Can my former employer not pay for the full vacation balance I have upon termination?

I live in VA. I have worked for this company for 6 months.I quit due to problems with management, required weekly overtime, and the religious activities they made all workers be part of. I gave 2 weeks notice but they cut it short. Upon termination, they needed to reimburse me for just over 300 in expenses and 70.80 hours in vacation time. They did not reimburse me for the expenses and only paid for 19.2 hours of vacation time. I was a salaried employee 58,000/year or 27.8851 hour. my termination date was 06 OCT 2017. Is there anything I can do to require my former employer to pay me for the contractual benefits?
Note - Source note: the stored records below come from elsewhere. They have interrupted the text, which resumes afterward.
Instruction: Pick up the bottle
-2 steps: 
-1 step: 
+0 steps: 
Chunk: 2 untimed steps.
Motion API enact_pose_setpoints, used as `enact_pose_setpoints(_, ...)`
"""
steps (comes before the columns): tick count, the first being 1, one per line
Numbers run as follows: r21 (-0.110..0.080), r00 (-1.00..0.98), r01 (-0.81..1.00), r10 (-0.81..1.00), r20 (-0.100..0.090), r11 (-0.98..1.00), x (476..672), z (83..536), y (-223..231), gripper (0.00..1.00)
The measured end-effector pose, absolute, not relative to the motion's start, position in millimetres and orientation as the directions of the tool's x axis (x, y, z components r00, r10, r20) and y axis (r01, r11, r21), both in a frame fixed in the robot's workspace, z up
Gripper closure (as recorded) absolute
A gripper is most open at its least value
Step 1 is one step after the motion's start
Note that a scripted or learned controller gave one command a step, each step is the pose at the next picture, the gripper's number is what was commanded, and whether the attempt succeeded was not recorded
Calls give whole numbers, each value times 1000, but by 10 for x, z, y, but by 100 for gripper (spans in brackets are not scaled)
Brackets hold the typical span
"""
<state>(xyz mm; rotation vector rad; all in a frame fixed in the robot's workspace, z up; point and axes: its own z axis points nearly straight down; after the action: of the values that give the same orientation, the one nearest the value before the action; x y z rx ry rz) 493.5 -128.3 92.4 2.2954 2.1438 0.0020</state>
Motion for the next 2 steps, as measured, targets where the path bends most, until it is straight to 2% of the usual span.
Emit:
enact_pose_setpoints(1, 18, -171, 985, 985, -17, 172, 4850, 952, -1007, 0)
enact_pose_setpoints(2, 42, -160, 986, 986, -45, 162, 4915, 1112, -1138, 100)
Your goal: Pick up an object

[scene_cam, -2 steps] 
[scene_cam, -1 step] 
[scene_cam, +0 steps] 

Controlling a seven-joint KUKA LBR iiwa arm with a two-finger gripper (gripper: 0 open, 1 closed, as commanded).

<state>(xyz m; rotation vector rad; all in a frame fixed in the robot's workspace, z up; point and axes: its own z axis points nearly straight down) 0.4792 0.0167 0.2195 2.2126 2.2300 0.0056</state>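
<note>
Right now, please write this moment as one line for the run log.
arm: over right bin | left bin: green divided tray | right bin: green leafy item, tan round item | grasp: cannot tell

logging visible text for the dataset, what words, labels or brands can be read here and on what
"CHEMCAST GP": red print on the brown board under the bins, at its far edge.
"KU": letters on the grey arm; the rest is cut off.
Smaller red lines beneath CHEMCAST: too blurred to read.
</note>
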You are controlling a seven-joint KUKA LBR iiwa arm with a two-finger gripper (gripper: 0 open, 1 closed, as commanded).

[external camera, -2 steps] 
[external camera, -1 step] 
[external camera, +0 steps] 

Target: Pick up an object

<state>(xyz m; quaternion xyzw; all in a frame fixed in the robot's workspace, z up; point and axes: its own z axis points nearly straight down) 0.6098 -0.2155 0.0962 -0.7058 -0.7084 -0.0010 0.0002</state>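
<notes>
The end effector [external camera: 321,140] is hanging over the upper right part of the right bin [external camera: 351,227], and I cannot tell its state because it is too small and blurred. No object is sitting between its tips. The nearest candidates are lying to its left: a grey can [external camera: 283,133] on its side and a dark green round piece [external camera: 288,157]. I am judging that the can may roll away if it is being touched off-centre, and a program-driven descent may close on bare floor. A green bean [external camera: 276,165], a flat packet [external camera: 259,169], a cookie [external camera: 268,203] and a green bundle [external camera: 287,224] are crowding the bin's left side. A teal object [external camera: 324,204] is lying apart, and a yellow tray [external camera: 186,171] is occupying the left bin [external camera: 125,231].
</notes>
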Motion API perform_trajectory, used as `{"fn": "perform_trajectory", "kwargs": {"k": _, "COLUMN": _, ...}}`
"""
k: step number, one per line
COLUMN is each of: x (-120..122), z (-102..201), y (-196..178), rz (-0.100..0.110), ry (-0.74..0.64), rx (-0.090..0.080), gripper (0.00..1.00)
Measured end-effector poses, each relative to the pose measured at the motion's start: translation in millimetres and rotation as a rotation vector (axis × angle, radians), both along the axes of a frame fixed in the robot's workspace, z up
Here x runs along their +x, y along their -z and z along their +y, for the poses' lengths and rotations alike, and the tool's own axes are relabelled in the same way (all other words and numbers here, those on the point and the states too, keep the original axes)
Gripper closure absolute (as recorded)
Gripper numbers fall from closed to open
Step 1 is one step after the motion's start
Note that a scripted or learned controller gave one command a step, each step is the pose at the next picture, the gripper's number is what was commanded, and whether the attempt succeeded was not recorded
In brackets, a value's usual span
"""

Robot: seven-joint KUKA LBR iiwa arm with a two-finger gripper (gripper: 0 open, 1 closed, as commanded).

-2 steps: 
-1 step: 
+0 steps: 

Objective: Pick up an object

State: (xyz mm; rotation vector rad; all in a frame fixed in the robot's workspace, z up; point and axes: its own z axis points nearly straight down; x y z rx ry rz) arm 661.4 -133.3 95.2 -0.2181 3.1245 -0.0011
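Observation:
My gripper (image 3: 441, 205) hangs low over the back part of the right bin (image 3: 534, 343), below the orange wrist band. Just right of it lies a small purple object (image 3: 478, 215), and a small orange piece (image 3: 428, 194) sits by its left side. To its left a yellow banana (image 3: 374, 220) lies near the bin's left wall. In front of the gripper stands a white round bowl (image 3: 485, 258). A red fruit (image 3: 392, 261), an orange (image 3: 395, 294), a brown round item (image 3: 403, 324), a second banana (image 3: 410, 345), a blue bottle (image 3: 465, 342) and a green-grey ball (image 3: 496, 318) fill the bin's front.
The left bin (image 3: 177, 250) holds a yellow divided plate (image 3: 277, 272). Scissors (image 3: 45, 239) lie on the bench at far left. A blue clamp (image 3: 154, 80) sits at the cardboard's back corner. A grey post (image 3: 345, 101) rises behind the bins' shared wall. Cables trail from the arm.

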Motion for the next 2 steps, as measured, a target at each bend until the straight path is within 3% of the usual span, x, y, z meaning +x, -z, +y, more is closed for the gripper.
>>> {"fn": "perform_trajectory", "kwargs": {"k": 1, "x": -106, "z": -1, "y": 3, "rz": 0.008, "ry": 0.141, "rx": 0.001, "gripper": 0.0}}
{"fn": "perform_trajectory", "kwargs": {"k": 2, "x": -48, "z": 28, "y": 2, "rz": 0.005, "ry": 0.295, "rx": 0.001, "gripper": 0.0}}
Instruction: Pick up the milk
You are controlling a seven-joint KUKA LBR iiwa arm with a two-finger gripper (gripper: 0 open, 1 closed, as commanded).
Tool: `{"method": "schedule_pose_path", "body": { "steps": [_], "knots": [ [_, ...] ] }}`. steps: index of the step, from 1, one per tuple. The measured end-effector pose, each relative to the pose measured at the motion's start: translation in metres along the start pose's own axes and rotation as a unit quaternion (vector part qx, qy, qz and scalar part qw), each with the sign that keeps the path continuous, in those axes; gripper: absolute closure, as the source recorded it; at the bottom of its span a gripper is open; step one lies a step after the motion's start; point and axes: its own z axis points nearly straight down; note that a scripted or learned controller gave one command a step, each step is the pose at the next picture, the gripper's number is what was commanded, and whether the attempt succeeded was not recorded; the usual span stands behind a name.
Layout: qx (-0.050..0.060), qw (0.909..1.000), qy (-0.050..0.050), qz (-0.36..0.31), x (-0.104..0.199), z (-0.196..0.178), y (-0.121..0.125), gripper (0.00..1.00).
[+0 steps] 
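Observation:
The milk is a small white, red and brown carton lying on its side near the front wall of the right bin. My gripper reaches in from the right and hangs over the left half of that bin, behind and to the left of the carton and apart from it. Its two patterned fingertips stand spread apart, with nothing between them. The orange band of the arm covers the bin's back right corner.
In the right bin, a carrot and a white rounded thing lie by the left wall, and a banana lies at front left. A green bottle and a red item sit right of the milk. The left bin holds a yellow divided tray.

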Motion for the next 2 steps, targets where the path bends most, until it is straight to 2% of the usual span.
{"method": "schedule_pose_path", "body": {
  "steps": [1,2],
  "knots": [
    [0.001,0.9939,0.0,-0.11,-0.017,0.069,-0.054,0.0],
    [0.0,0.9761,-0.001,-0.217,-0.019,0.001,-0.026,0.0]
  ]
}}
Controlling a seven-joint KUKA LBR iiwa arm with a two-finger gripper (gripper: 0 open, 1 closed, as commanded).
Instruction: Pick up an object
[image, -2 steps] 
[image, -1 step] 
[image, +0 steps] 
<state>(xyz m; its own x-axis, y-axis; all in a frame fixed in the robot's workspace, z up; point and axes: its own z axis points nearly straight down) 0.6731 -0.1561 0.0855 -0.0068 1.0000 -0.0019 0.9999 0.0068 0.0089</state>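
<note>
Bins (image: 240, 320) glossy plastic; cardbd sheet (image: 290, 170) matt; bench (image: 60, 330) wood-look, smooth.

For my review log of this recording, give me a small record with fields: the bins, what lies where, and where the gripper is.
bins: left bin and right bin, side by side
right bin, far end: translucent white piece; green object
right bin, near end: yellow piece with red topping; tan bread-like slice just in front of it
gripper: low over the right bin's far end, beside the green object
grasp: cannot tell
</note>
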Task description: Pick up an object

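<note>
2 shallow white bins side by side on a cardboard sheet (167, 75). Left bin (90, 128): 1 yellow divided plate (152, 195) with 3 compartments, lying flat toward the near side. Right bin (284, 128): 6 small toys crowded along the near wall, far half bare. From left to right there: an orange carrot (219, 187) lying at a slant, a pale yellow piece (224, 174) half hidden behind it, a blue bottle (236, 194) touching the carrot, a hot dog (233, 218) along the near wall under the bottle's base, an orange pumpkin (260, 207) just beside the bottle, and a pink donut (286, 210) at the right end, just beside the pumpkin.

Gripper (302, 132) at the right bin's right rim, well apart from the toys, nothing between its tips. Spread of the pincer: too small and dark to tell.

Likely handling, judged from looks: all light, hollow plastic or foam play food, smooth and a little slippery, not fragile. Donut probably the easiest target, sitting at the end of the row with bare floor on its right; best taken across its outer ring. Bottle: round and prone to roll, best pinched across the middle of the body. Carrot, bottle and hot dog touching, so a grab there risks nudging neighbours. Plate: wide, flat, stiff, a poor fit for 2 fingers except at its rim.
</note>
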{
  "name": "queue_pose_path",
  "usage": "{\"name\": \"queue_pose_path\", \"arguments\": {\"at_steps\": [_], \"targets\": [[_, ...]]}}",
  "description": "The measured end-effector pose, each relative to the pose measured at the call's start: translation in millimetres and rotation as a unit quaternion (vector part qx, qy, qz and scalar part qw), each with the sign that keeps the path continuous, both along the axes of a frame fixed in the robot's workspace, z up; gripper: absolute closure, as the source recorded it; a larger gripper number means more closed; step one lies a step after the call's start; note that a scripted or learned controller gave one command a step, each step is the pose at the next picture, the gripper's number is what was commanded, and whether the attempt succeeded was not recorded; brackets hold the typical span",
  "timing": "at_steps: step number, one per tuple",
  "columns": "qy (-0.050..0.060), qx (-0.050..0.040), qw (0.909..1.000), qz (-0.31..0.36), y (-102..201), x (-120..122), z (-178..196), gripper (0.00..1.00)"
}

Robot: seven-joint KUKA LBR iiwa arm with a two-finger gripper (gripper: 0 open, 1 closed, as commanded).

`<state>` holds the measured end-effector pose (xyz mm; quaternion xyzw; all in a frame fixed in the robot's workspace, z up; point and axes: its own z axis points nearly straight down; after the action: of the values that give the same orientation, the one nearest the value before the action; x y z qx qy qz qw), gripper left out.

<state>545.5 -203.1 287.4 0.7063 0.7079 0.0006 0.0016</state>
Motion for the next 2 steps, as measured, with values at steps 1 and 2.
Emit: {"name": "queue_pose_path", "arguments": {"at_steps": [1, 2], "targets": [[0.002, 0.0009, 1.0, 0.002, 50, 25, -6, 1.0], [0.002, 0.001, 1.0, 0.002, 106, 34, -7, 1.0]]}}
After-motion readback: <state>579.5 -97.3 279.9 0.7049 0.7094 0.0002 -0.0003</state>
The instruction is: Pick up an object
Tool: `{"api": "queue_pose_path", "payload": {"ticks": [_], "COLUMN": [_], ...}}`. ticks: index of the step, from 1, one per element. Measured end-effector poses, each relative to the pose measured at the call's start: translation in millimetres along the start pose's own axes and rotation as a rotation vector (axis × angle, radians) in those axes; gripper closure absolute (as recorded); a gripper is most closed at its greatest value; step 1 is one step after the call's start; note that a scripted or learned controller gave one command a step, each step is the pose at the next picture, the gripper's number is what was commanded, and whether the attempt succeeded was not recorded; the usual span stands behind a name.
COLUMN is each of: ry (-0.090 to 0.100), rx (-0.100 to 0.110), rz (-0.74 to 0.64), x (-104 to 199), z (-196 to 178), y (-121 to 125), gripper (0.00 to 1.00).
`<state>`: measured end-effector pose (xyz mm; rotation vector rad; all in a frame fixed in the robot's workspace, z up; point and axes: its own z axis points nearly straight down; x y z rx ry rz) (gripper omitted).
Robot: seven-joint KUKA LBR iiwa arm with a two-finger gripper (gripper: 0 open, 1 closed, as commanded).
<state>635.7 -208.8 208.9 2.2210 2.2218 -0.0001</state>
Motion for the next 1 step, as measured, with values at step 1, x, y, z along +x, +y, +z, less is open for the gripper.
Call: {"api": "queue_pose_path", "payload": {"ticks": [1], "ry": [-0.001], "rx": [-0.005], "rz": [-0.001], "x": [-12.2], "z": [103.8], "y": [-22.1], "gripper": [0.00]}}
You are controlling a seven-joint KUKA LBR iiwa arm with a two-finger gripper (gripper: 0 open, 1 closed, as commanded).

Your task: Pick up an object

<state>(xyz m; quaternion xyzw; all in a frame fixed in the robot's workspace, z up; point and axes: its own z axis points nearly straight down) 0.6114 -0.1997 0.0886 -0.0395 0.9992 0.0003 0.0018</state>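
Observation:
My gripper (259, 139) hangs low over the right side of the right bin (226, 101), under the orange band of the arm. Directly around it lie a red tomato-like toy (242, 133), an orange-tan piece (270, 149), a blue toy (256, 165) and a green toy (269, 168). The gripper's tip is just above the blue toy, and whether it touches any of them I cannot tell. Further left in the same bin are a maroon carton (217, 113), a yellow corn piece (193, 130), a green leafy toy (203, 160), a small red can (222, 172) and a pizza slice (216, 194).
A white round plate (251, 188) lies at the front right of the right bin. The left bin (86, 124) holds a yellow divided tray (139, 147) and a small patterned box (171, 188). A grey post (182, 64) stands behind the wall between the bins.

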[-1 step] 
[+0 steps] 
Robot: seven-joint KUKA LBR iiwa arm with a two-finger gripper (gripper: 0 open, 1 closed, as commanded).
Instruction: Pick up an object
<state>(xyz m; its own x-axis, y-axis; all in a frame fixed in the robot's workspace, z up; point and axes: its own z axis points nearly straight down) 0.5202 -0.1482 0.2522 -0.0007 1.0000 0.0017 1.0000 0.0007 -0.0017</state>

Asked on October 15, 2017 under Employment Labor Law, Virginia

Answers:

SJZ, Member, New York Bar / FreeAdvice Contributing Attorney

Answered 3 years ago | Contributor

In your state, vacation must only be paid out on termination if there was an employment contract, or *possibly* an employee handbook or manual which had no limitations on its enforceability (i.e. did not contain language to the effect of "nothing in the manual creates a contract of employment" or "polices subject to change" or "all employment is employment at will") and which stated clearly that vacation will be paid on termination of employment, since such a clear, unambiguous, and unrestricted policy statement can sometimes be held to create or establish a contract. In the absence, however, of any contractual obligation on the part of the employer to pay out vacation when employment ends, they are free to not do so--i.e. to either not pay you at all, or to pay you only so much as they may choose. Therefore, unless you have a contract, you cannot force them to pay out the rest of the vacation. Because vacation is not required, your state takes the line or stance that it only has to be paid out on termination if the employer agreed it would be.
You could likely sue (e.g. in small claims court) for the expenses. The law generally holds that if you incurred the expenses for legitimate business purposes after being told (or shown, by prior practice) that they would be reimbursed, that forms a contract (e.g. an oral or unwritten one) that you will be repaid for the expenses you incur for work. You could therefore sue based on breach of contract for the money, and also based on "unjust enrichment"--the idea that they should not be allowed to be unfairly "enriched" by having you pay expenses for them, when you reasonably expected to be reimbursed and they knew you only incurred the expenses in expectation or anticipation of reimbursement.